### Task objective
All lines in the material below that hold "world" should be found and copied.

=== Begin Enclosure ===

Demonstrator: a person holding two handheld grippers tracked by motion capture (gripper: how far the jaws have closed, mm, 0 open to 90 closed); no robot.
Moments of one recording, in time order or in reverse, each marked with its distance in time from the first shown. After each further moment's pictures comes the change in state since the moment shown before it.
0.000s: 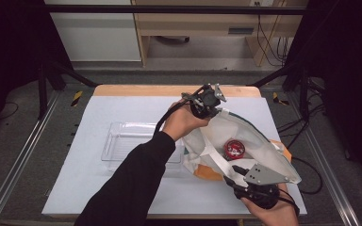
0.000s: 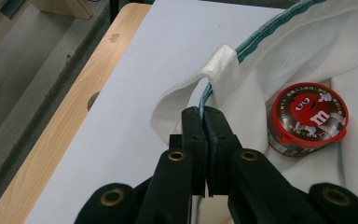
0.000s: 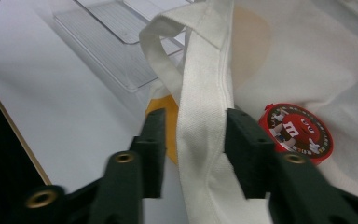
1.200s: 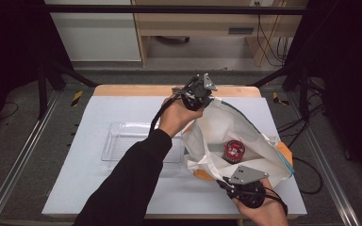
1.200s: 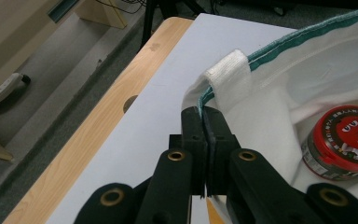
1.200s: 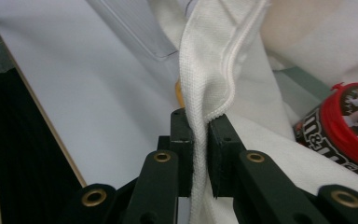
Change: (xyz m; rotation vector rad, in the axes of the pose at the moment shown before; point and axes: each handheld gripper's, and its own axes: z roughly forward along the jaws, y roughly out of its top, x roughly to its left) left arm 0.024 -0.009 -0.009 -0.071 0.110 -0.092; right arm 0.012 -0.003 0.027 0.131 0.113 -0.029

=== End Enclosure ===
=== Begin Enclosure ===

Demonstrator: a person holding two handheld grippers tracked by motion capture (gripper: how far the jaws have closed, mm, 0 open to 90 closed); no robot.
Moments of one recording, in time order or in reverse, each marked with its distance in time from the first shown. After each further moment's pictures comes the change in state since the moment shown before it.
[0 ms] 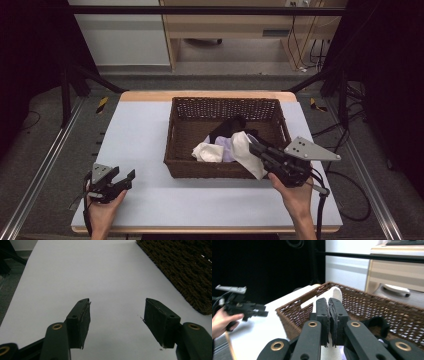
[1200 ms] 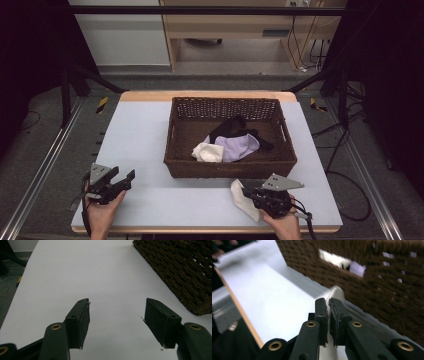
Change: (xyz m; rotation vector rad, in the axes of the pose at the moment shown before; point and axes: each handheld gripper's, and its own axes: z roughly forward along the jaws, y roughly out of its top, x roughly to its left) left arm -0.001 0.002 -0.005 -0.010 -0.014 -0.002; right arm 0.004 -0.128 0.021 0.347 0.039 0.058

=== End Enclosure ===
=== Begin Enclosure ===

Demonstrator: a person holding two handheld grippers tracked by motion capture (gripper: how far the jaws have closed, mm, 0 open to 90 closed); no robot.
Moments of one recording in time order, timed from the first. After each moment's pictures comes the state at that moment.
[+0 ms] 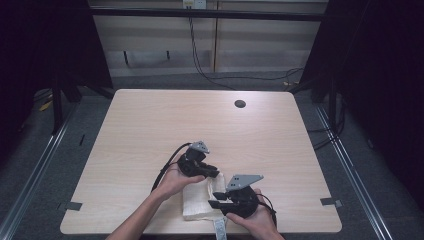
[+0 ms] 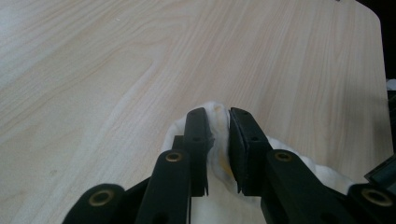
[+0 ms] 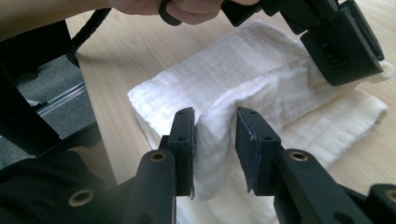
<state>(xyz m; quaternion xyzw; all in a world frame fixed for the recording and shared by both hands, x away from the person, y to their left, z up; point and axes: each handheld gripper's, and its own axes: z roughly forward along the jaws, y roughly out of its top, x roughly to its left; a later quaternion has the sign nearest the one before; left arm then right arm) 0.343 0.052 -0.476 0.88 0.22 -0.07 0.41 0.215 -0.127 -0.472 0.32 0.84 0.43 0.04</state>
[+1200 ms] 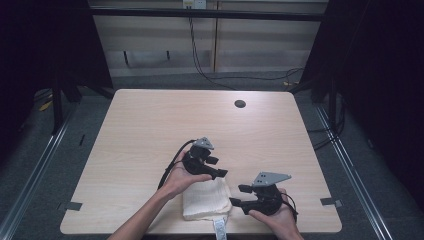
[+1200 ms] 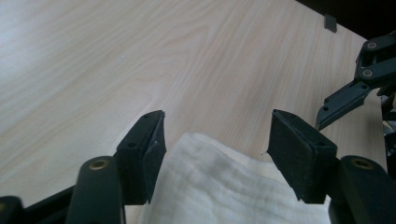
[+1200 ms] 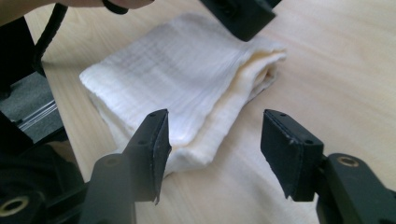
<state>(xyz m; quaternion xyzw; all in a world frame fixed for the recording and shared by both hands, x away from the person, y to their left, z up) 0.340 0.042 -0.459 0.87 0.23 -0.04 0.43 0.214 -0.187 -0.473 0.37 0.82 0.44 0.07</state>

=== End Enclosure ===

### Task answer
<state>(xyz m; quaternion xyzw; all in a world frame fixed for the recording and shared by both hands, x away from the person, y to their left, z up; point and axes: each handheld gripper's, and its own axes: z roughly forward along the jaws, y roughly out of its top, x roughly to its left; a later quaternion has the sign nearest the one before; left arm then right arm) 0.343 0.052 -0.476 0.88 0.22 -0.07 0.41 0.215 -0.127 -0.472 0.32 0.84 0.43 0.04</state>
<state>(xyz m; quaternion xyzw; all in a world frame fixed for the recording and shared by both hands, x away from the person, y to their left, z up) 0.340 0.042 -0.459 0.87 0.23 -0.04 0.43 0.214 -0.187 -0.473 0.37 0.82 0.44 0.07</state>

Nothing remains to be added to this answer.